Scientific classification
- Kingdom: Animalia
- Phylum: Chordata
- Class: Aves
- Order: Suliformes
- Family: Phalacrocoracidae
- Genus: †Valenticarbo Harrison, 1979
- Species: †V. praetermissus
- Binomial name: †Valenticarbo praetermissus Harrison, 1979

= Valenticarbo =

- Genus: Valenticarbo
- Species: praetermissus
- Authority: Harrison, 1979
- Parent authority: Harrison, 1979

Extinct genus of birds

Valenticarbo is a supposed genus of extinct bird that lived during the Late Pliocene or Early Pleistocene (c. 1.8 mya) of South Asia. It contains only the type species, V. praetermissus.

Harrison (1979) erected this genus because he found himself unable to assign a 19th-century plaster cast of a broken tarsometatarsus bone originally retrieved from Siwalik Hills sediments to modern cormorants. As the fossil itself is apparently lost, this makes the genus a nomen dubium.

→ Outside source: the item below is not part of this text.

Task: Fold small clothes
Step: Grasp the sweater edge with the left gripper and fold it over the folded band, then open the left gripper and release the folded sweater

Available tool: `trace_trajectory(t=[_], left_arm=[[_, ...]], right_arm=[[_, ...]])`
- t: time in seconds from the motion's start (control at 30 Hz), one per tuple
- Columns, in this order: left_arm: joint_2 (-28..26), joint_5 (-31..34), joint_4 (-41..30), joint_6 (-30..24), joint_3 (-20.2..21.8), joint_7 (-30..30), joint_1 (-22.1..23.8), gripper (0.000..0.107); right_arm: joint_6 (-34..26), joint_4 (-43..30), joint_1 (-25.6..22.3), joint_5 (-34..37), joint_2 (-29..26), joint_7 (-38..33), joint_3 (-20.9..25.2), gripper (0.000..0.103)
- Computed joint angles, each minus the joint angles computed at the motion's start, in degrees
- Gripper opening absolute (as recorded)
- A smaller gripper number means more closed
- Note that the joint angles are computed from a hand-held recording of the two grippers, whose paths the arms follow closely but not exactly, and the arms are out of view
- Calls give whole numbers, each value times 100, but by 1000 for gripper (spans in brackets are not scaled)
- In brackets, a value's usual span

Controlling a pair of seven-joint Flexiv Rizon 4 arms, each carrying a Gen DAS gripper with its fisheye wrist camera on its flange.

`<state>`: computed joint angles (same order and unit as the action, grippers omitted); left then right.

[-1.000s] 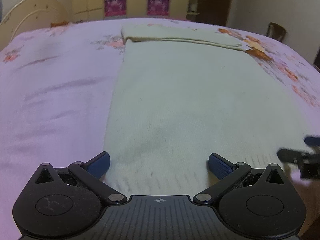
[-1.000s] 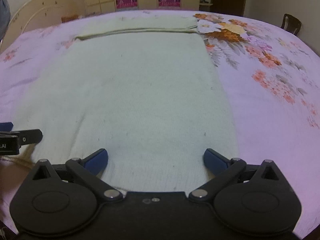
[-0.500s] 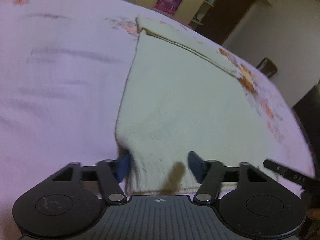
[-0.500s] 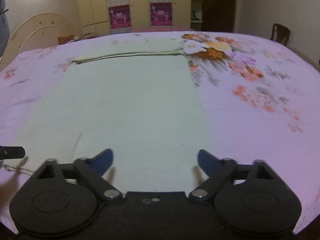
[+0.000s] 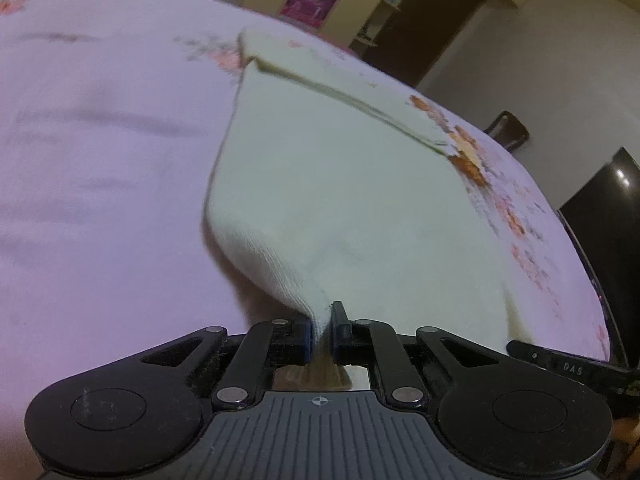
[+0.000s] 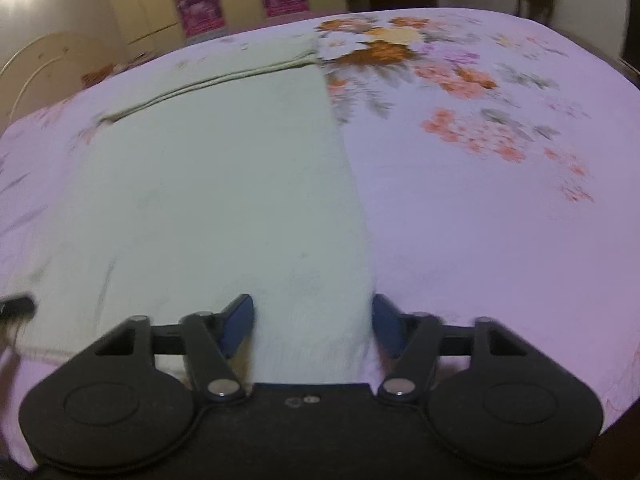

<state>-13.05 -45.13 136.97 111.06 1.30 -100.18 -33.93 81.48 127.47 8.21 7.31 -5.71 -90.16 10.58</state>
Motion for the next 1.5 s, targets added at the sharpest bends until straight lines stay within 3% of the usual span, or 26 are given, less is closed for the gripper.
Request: trace_trajectory(t=[0.03,0.07,0.13,0.3,0.43,0.7,1.0,1.07,1.13,1.2,1.3,1.37,1.4,1.43,1.47,1.5], left_arm=[[-27,-34,-64,57,55,99,-53,9],[-54,-99,-137,107,100,217,-103,9],[-131,-446,-334,280,221,580,-273,9],[-300,-453,-940,429,115,1049,178,9],[-666,54,-1673,279,39,959,866,9],[-1990,363,-3518,-357,494,566,1369,9],[-3617,370,-5574,-1675,1947,-415,1099,9],[-3929,376,-6021,-2406,2536,-912,1000,9],[-4163,469,-6424,-3052,2843,-1350,1072,10],[-4250,589,-6671,-3332,2717,-1395,1273,10],[-4325,804,-6915,-3331,2589,-1457,1444,11],[-4339,943,-6996,-3176,2441,-1425,1569,23],[-4403,903,-7067,-3187,2538,-1476,1551,47],[-4434,1132,-7117,-3266,2822,-1874,1465,88],[-4503,1242,-7122,-3306,3229,-2257,1301,101],[-4528,1489,-7045,-3152,3547,-2659,1173,103]], right_arm=[[-131,-88,-56,226,15,-297,109,7],[-166,-122,-38,246,20,-374,114,7],[-487,-518,-181,1140,5,-959,287,7],[-918,-1671,-352,2901,-173,-2045,322,7],[-1049,-2716,-426,3409,-714,-2436,280,7],[-1093,-4886,-342,2660,-2426,-1683,343,7],[-1745,-7444,-100,1407,-4441,-466,341,7],[-2075,-8098,-79,1177,-4854,-165,365,7],[-2679,-8918,-39,804,-5349,290,371,8],[-3203,-9681,22,844,-5766,622,287,13],[-3358,-10174,124,727,-6077,893,127,31],[-3209,-10381,199,601,-6226,957,-25,39],[-3176,-10575,239,509,-6354,1031,-109,44],[-3096,-10647,259,449,-6409,1116,-170,54],[-3073,-10704,272,388,-6450,1153,-207,56],[-3077,-10729,283,311,-6467,1114,-242,56]])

Few other researchers have commented on this, most deciding not to discuss this taxon. Those that did chided Harrison's decision to assign an undiagnostic and possibly damaged cast as a type specimen of a new genus. Olson (1985) called it
"...very near the acme of zealotry for naming new species of fossil birds. It is highly doubtful that the genus Valenticarbo could be shown to be valid, even if a specimen of it did exist."
Carroll (1988) considers this "genus" a synonym of Phalacrocorax, the modern cormorants. Given that fossil cormorants not assignable to Phalacrocorax are not known to have occurred later than Early Pliocene, this is likely to be correct, but the possibility that the original fossil was not of a cormorant at all cannot be discounted.